November 3, 2009 2 Comments
I was excited, honored, thrilled and other adjectives that end in “-ed” to be able to contribute to Michael Porter and David Lee King‘s Library101 project. It first started out with a call (via Twitter) from Michael asking for pictures of library staff holding up a giant 1 or 0. At the time I wasn’t sure what this was all about but I was game. Anything to help me hone my photography skills I was able to get many of my fellow co-workers to pose for me.
I was then surprised, elated to help Michael beta test his Zazzle store for the Library 101 merchandise. The final surprise came when Michael asked me if I’d like to contribute an essay to the web site he was creating to launch the Library 101 project. Here it is in the original unedited version:
New Library 101
So what exactly does the New Library 101 need to be part of the future? In my opinion there is one very important piece that needs to be there for the library of the future to stay afloat – customer service. Without our customers we won’t be here no matter what fancy words we use, what new fangled gadgets we have, what exciting programs we offer. Now customer service is nothing new to libraries, however, my version of customer service includes three aspects. If the library of the future will focus on these aspects they will grow and stay relevant.
Recently I got a Tweet from Jimmy Willis (@katannsky2) asking me if I had any career tips for a future librarian. My words of wisdom where “to learn technology. Embrace it. It will be a very big part of your job.” Be current. What are the latest trends? Adopt them, learn about them and use them. If you don’t you’ll be left behind because your customers are using this technology. And more than likely they are coming to you for help with it
Technology means not only the hardware/software we use in our branches but includes your presence on the web. Whether it is your web site, Facebook, Twitter, Flickr or other social web sites – remember that not every customer walks through your physical doors. Make sure you have a presence out there in the digital world. But don’t limit it to just a Facebook page or a bunch of pictures on Flickr – engage your customers, start a conversation with them, bring them back to you (whether it is into your physical building or your catalog or one of your programs).
I understand that funding doesn’t always allow every library to have tons of the latest and greatest hardware or even software. However, you can still educate yourself about technology even if your library can’t afford a Kindle, a new fancy web site or you don’t have an iPhone. Use what technology you do have to your benefit. Get out on the web and socially network. So many of your fellow librarians are on the social web, network with them and find out what they already know. Ask questions or use your searching skills so when that customer invariably asks you how do they do ___ you can use your network as a resource.
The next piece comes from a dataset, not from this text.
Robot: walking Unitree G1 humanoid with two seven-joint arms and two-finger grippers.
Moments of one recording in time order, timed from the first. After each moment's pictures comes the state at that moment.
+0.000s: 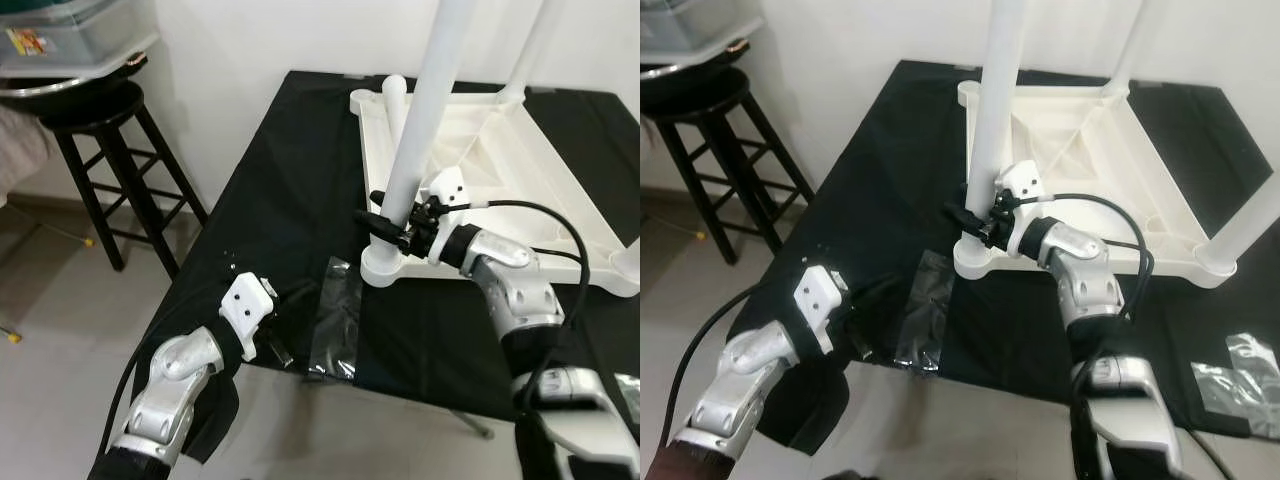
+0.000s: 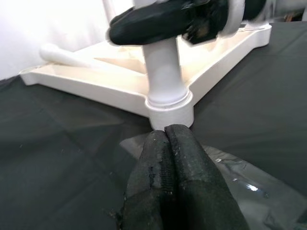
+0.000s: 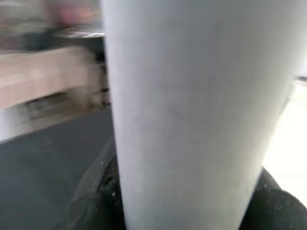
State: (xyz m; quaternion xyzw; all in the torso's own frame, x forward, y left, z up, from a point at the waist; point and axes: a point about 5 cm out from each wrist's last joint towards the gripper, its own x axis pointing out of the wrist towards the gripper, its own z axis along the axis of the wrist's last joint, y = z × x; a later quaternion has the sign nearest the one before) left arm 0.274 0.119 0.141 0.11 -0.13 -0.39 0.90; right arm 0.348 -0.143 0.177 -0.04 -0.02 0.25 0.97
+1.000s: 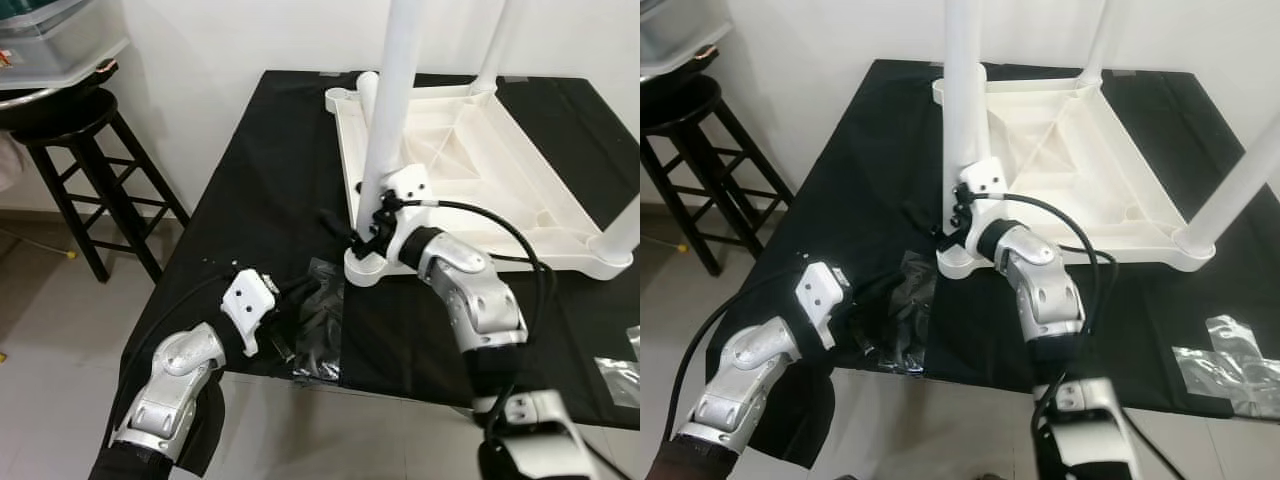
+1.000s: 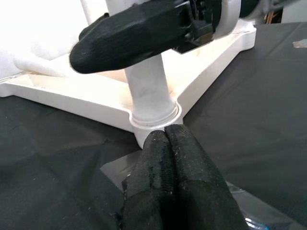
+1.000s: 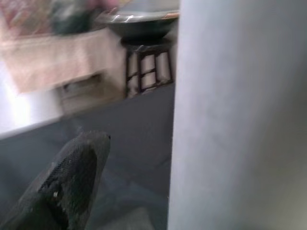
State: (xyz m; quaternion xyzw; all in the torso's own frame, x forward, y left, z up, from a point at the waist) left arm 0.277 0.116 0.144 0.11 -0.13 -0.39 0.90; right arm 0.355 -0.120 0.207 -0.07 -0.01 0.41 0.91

Please, don’t ever tell a customer you don’t know and let that be the end of the conversation. That is not an acceptable customer service response. Sure, it’s okay to say you don’t know but continue. “You know I’m curious about this too. Let’s research this together so we can both learn.” Customers come to you for help and hey would much rather have a real human admit they don’t know but work together to find the answer than some cold response that boils down to “go away I can’t be bothered”.
Above all the library of the future must remember who it’s audience is and what they want or need. As Thomas Brevik (@Miromurr) tweeted from the Internet Librarian International 2009:
* #ili2009 Stop insulting the user by guessing what the user want!
* #ili2009 start with the question: is this what our users want?
Once you have figured out what your customer wants not only meet that need but exceed it. But how to find out what the customer wants. Don’t rely on surveys on your OPACs or your web site, you have an opportunity every single day in every single interaction with your customers (via email, chat, face to face, or phone). Just go that extra step and see what need isn’t being met. Keeping in mind that meeting someone’s need doesn’t always require a big budget – sometimes just listening to them makes all the difference in the world and you’ll have a lifelong return customer.
Is it a guarantee that if the library of the future follows these three aspects of customer service they will survive? Well nothing is a sure beat but I would put good money on the library of the future (if it focuses on customer service) will be around for all of us to enjoy.